Reproduce word for word every line from the one containing "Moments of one" to the final line of the data below; omit the pictures.

> [PROVIDED MATERIAL]:
··········

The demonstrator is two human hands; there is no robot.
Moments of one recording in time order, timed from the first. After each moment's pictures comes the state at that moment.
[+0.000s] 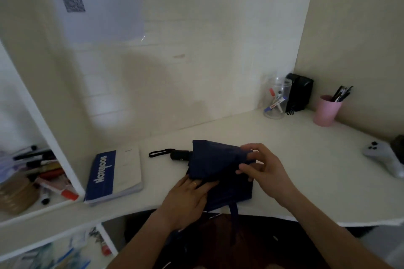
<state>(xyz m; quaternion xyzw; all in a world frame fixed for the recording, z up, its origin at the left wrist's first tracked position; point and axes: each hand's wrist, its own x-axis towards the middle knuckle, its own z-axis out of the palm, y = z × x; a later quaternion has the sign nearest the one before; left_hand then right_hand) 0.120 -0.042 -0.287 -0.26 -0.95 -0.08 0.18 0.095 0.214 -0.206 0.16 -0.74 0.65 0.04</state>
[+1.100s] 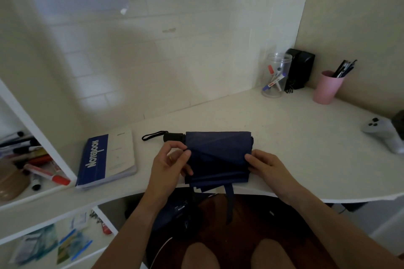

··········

> [RESULT OF THE TASK]:
Moments of one recording in time order, timed from the first. After each moment's pictures comes the state at that moment.
[+0.000s] 
<state>(xyz m; quaternion xyzw; all in a world frame fixed for the recording, z up, its origin at the left wrist's first tracked position; point and axes: each hand's wrist, its own x-axis towards the middle knuckle, its own z-axis out of the palm, y = z × x; a later quaternion has the sign nearest the one before; left_hand then right_hand) 0.120 -0.042 -0.287 -0.26 -0.95 -0.08 0.18 0.095 0.214 -0.206 0.16 -0.74 0.65 0.04</state>
[+1.100s] 

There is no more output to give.